Plus a 20-minute short film worth watching tonight.

This weekend, I went home to Reno, Nevada with Jonah and my brother on a few missions: to try on my mom's wedding dress, go skiing, and help my parents adopt a new dog. (Two out of three were successful!) Usually after a weekend trip, I'm dragging my feet come Monday, but, this morning, I felt a true joy walking to work. The weekend served as such a welcome recalibration and reset in terms of reminding me of what's important, namely spending time outside which is so easy to forget in a city that doesn't exactly celebrate outdoor adventures. This week is already packed with plans, but I'm prioritizing after-work hikes (it's still February Fitness month, after all!) and morning walks to work. Here's what else I'm loving this week:


This American Life recently had a delightful show on, well, delight! Hosted by Bim Adewunmi, the show covers the unique, floating feeling of delight, but it was the poet Ross Gay's take on the emotion that really captured my attention. According to Gay, delight doesn't just come to you—you have to seek it out: "Delight and curiosity are really tied up. You have to be OK with not knowing things. You have to be actually invested and happy about not knowing things." He spent an entire year capturing moments of delight for his book, The Book of Delights, and found that you have to prime yourself to be able to truly experience it

His take reminded me a lot of my experience with Jury Duty last week. At the beginning of the week, I decided I was going to enjoy it and treat it more like a field trip than a chore, and I spent three days literally delighted by the process. Sure, I had to work late to make up for lost time during the workday and schlep myself downtown each day, but I also got to see a courtroom firsthand, meet people I would never otherwise have the opportunity to, and made a ritual of a daily decaf espresso during lunch where I put my phone away and simply people-watched. As soon as I listened to the show, I walked to my local bookstore, Book Soup, to purchase Gay's collection of essays, which celebrates the small joys of life (while also acknowledging its complexities and darkness). You can also listen to it here, read by Ross Gay, and find the This American Life episode here


I was two minutes into the short film, The Neighbor's Window, when I realized I knew exactly how it ended, not because I'd guessed it, but because I'd heard the story before. The first time I listened to the Love + Radio segment "The Living Room" on Radiolab, I cried on the New York subway (side bar: anyone who lives in New York will do this at least five times), I was so affected by it. It stuck with me for years, and the film, which took home an Oscar last night for Best Live Action Short Film, captures the story beautifully. In it, a married couple with three children see a twenty-something couple across the street from their New York apartment having sex. As the seasons pass, the young couple represents all the vibrancy their own relationship has lost, until something shifts... The entire 20-minute film is available on Youtube here.

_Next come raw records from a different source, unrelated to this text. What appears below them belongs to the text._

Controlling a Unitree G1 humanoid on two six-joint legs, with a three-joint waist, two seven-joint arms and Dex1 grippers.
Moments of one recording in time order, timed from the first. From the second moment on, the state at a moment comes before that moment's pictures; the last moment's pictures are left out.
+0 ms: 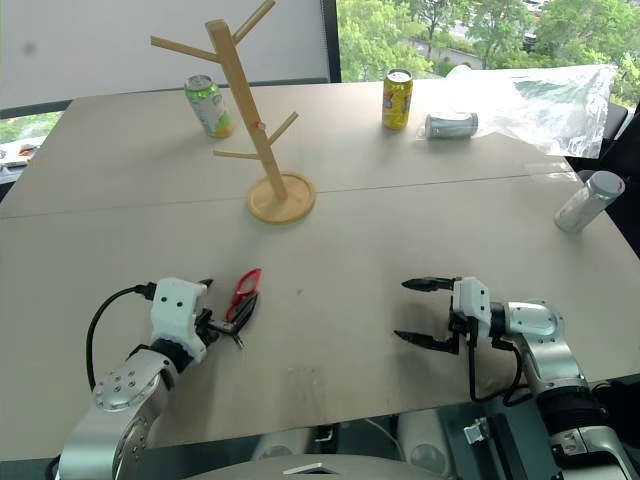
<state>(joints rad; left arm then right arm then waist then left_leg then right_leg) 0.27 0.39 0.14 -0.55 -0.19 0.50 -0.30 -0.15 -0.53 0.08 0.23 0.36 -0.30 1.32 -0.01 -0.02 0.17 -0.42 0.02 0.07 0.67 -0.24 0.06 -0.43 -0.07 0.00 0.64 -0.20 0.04</state>
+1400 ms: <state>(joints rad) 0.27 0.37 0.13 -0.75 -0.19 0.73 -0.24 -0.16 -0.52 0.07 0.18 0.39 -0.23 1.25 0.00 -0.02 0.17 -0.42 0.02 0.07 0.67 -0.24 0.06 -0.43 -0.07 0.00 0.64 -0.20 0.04</state>
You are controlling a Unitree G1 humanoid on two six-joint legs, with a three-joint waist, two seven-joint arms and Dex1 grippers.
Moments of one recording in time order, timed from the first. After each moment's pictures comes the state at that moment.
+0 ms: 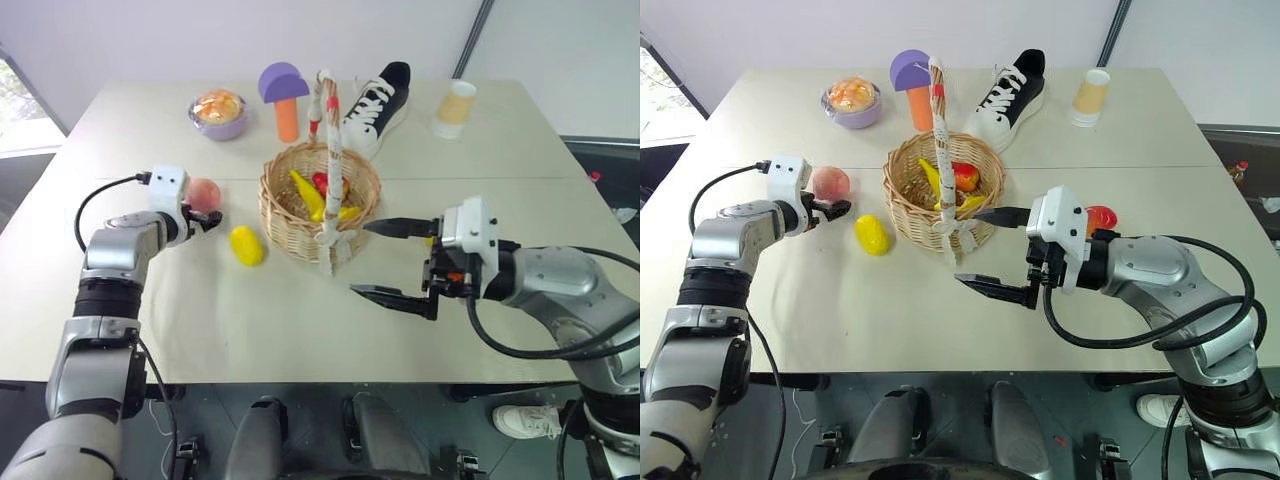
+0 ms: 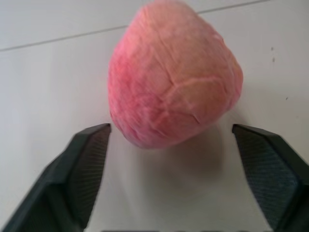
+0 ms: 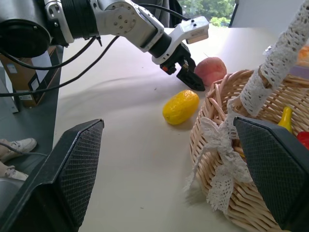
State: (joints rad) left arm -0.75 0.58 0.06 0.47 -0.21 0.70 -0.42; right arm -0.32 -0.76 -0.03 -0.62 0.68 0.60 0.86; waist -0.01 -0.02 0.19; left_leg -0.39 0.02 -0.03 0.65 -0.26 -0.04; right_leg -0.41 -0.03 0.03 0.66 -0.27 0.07
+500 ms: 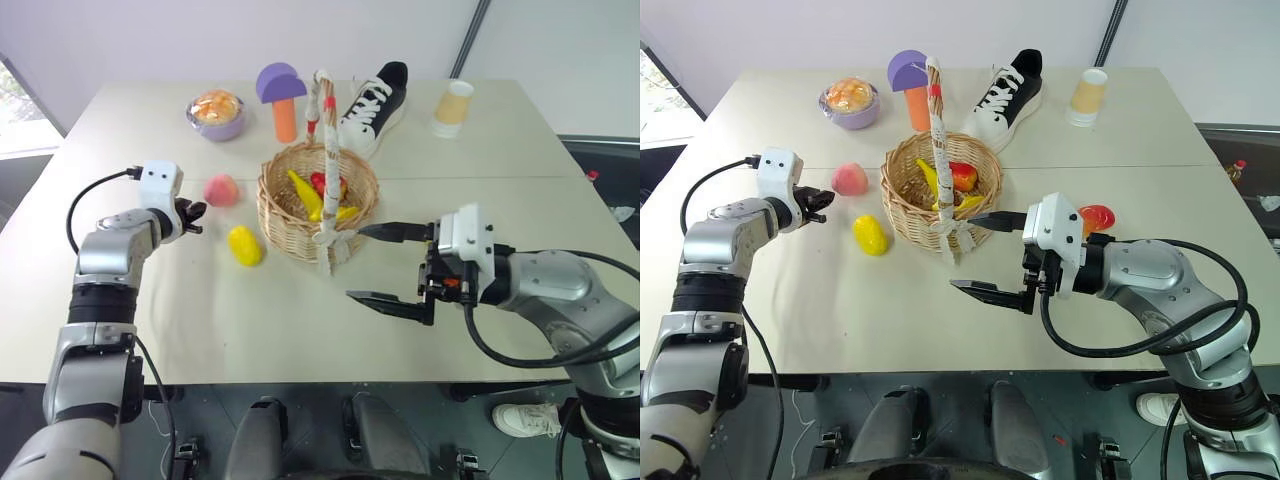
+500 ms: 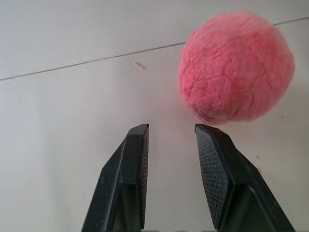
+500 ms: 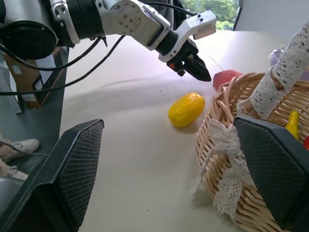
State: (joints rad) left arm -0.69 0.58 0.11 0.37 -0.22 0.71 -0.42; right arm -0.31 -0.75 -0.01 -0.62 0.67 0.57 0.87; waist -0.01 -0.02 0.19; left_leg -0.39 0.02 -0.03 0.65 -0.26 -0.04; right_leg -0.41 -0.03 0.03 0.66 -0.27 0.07
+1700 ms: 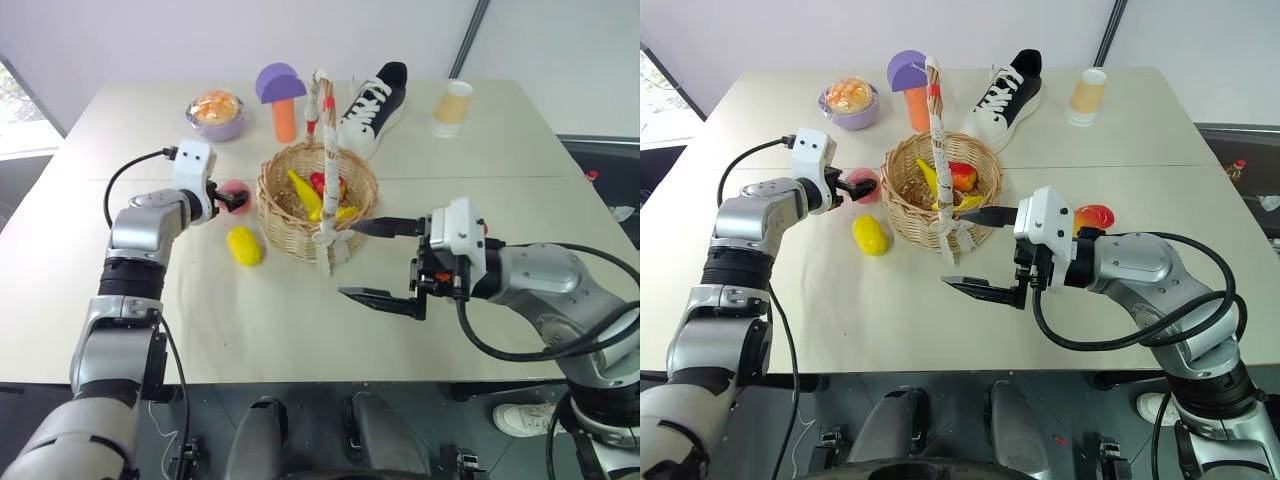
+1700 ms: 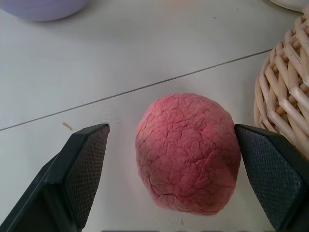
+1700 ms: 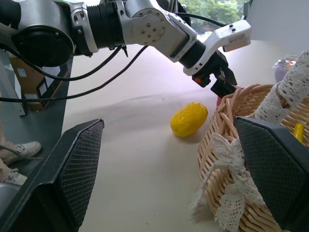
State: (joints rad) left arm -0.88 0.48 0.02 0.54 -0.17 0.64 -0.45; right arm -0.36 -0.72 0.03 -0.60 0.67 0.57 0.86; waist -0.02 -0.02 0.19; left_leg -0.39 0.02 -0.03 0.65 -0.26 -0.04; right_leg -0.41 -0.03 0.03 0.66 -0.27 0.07
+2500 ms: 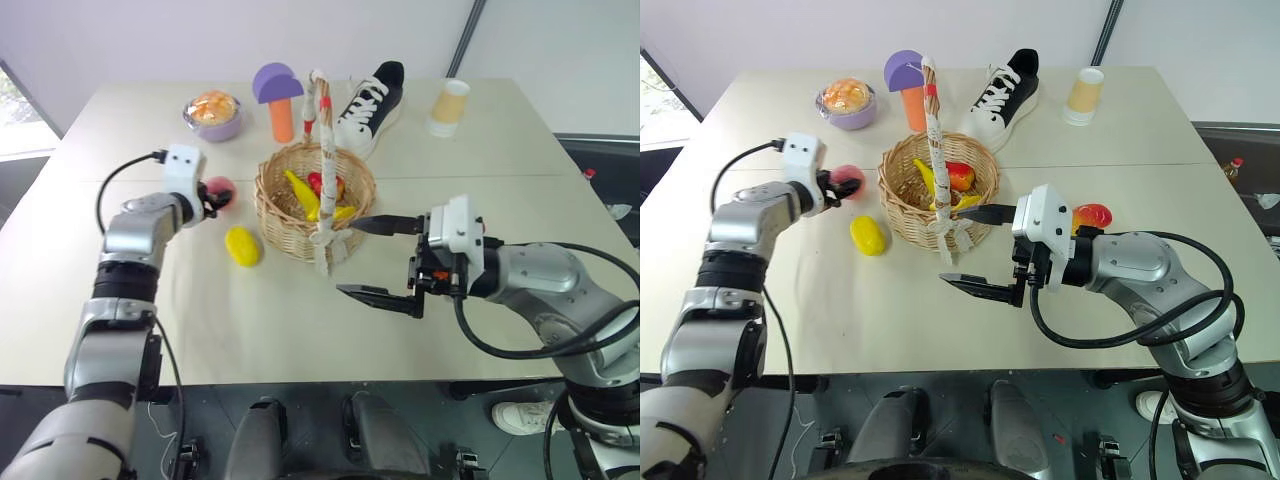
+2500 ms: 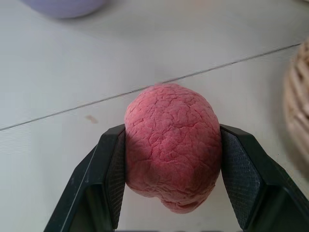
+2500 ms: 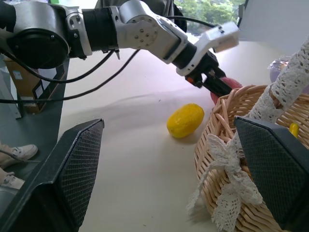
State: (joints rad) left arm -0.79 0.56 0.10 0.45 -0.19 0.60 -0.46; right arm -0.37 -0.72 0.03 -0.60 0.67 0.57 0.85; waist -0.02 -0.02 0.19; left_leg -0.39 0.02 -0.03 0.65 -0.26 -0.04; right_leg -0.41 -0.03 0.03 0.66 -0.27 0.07
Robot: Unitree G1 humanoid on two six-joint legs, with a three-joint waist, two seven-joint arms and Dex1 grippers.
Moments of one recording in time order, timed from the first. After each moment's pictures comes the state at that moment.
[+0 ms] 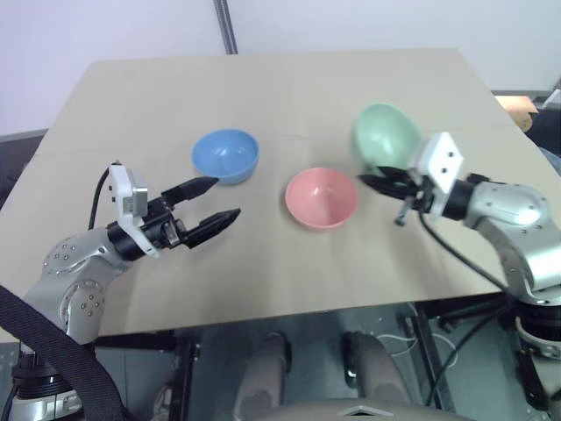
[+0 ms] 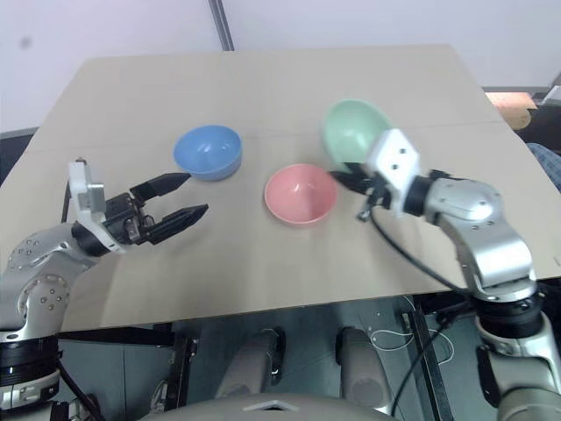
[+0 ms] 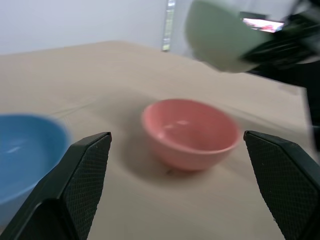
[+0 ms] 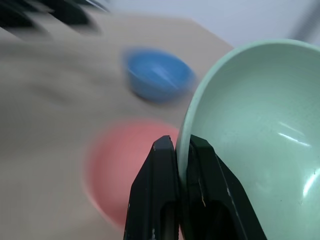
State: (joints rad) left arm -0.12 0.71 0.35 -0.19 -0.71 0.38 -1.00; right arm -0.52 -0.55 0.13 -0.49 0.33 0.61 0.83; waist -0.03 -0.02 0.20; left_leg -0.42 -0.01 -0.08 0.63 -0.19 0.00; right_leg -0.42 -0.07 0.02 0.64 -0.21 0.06
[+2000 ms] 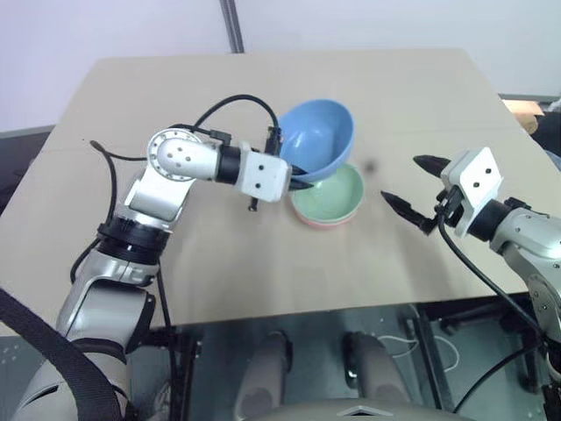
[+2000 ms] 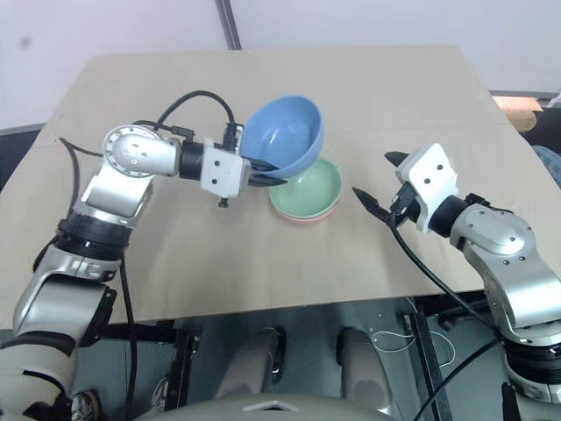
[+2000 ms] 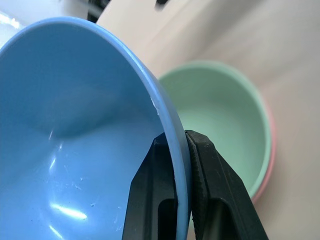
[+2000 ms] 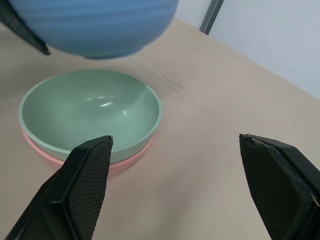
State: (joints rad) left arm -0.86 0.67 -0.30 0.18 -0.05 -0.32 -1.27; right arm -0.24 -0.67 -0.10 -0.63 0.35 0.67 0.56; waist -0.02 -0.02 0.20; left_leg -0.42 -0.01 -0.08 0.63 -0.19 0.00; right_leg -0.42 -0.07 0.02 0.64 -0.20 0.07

P.S., Maria Dizzia, who plays the wife in the film, is also in the L.A. run of the play What the Constitution Means to Me, which I loved. It's running through the end of February at the Mark Taper Forum in Los Angeles. I highly recommend you buy tickets here before it leaves!


I'm not vegan, even though I've tried to be, but I do make an effort to make swaps when possible, and I've found the Instagram @immy.keys (formally @totallyveganbuzz) by an illustrator and vegan advocate to be inspiring and informative! She shares easily save-able drawings of vegan calcium sources and booze, as well as reasons to think twice about meat. Even though I still eat animals, her images have inspired me to make small changes (that may someday finally end in a vegetarian or vegan diet!).